If a line in the material below has the word "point", copy it.
········
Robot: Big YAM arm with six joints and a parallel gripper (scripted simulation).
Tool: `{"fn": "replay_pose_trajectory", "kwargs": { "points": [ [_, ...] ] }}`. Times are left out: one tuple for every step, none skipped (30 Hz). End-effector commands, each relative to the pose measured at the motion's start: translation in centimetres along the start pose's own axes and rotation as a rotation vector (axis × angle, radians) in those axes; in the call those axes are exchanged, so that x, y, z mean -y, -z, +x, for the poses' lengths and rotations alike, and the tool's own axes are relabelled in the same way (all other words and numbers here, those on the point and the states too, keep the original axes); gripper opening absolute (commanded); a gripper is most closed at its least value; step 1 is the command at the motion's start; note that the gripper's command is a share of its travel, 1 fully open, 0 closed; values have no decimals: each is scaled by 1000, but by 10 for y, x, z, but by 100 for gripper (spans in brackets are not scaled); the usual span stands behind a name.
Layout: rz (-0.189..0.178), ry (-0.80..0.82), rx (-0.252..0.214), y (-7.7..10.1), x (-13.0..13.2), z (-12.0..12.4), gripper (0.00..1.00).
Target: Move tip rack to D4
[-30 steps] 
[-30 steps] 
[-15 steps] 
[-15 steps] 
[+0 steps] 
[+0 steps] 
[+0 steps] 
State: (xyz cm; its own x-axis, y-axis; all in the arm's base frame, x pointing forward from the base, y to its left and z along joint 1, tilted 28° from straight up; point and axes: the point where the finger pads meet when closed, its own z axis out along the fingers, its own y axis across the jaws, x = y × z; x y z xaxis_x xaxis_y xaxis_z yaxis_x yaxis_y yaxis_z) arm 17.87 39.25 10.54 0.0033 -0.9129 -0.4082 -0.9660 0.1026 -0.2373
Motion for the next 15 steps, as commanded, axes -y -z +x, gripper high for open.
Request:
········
Answer area>
Tool: `{"fn": "replay_pose_trajectory", "kwargs": { "points": [ [_, ...] ] }}`. Times are left out: one tuple for every step, none skipped (30 Hz). End-effector commands, each relative to the pose measured at the motion's start: translation in centimetres along the start pose's own axes and rotation as a rotation vector (axis × angle, radians) in those axes; in the call those axes are exchanged, so that x, y, z mean -y, -z, +x, for the poses' lengths and rotations alike, and the tool's own axes are relabelled in the same way (all other words and numbers here, those on the point and the states too, keep the original axes); gripper opening absolute (commanded); a gripper is most closed at its least value; step 1 is the command at the motion's start; note that the gripper's command is a share of its travel, 1 fully open, 0 closed; values have no decimals: each is scaled by 1000, but by 10 for y, x, z, but by 100 for gripper (spans in brackets are not scaled); the usual span stands behind a name.
State: (xyz cm; its own x-axis, y-axis; all in the arm's base frame, x pointing forward from the base, y to its left and z along joint 1, tilted 28° from straight up; point and axes: the point where the finger pads meet when closed, its own z axis out along the fingers, its own y axis across the jaws, x = y × z; x y z xaxis_x xaxis_y xaxis_z yaxis_x yaxis_y yaxis_z) arm 17.87 39.25 10.54 0.0033 -0.9129 -0.4082 -0.9660 0.1026 -0.2373

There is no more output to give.